Na legenda, Maria Prata detalhou que o assaltante pediu a senha de desbloqueio de seu aparelho celular. "Eu dizia a senha, mas, nervoso, ele errava as teclas. 'Repete! A senha!!' 'Eu abro o celular pra você!' 'A senha!! Você é polícia?!' Ele passou a mão na minha cintura pra ver se eu tava armada. Repeti a senha. Finalmente abriu. Ele revirou a bolsa, pegou meus cartões e saiu", descreveu.
A angústia sentida pela jornalista foi acentuada pela presença da filha no momento do crime. Maria Prata contou que Dora não entendeu o que estava acontecendo de imediato.

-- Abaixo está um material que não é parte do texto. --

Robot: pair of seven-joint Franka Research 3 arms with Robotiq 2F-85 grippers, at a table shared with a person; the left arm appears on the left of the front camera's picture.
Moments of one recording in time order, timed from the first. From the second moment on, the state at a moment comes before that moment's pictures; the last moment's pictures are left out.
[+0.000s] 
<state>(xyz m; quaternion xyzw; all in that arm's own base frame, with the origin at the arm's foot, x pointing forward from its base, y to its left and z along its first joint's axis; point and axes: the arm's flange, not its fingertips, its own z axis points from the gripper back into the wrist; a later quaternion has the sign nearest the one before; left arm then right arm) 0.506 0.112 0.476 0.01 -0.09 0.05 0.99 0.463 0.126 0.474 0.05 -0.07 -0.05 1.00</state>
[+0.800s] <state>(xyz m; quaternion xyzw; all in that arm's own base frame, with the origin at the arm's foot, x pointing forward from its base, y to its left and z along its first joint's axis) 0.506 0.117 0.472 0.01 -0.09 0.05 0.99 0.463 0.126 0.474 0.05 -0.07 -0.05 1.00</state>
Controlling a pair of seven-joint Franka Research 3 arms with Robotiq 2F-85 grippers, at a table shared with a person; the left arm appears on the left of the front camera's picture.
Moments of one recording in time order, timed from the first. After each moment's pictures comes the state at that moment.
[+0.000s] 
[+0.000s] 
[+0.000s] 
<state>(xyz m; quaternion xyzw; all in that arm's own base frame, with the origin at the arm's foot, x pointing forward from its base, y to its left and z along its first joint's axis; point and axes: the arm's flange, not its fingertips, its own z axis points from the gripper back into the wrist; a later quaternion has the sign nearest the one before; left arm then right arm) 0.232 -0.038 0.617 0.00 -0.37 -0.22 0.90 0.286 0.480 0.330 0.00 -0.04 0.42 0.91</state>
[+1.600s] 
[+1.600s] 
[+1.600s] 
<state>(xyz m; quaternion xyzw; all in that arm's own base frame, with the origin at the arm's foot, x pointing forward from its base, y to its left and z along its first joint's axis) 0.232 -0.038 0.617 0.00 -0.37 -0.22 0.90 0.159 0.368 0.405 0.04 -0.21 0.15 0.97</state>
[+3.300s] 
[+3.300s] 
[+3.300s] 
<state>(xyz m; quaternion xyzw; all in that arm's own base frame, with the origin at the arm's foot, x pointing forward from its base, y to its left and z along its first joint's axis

"Entramos na casa, fomos acolhidas por muitos amigos. Entreguei Dora pro Pedro, que estava lá, e desabei longe dela. Só ali, pelas conversas, caras e perguntas, ela sentiu o baque. Chorou, ficou com medo, 'quero ir pra casa, mamãe'. Chegou polícia, depoimento. Horas de telefonemas cancelando tudo", contou.
A jornalista continuou o relato detalhando que a menina passou o dia falando sobre a situação. "São 4h da manhã, não consigo dormir. Minha cabeça é um replay sem fim de áudios e imagens de uma situação que ninguém deveria passar na vida. Nem eu, nem a Dora, nem aquele cara", escreveu Maria Prata.
Ela finalizou refletindo que há coisas piores a se passar na vida. "Mas a vida é mesmo um sopro. Um movimento errado e o desfecho poderia ser outro, como já foi com tanta gente. Passamos as férias dedicados a mostrar para nossas filhas o Brasil mais sensacional que há. Hoje, o pior do Brasil nos atropelou", disse.
Em nota, a Secretaria de Segurança Pública de São Paulo (SSP-SP) informou que a Polícia Civil não localizou, até o momento, registros relacionados ao fato.
"Caso o boletim tenha sido feito eletronicamente, há um prazo de até 48 horas para confirmação da ocorrência. Após a validação, a vítima será informada por e-mail e pela própria Delegacia Eletrônica sobre os próximos passos. Todos os casos, uma vez validados, são encaminhados à delegacia territorial da área correspondente para investigação, visando o total esclarecimento dos fatos, um prazo legal para seu deferimento", diz a pasta.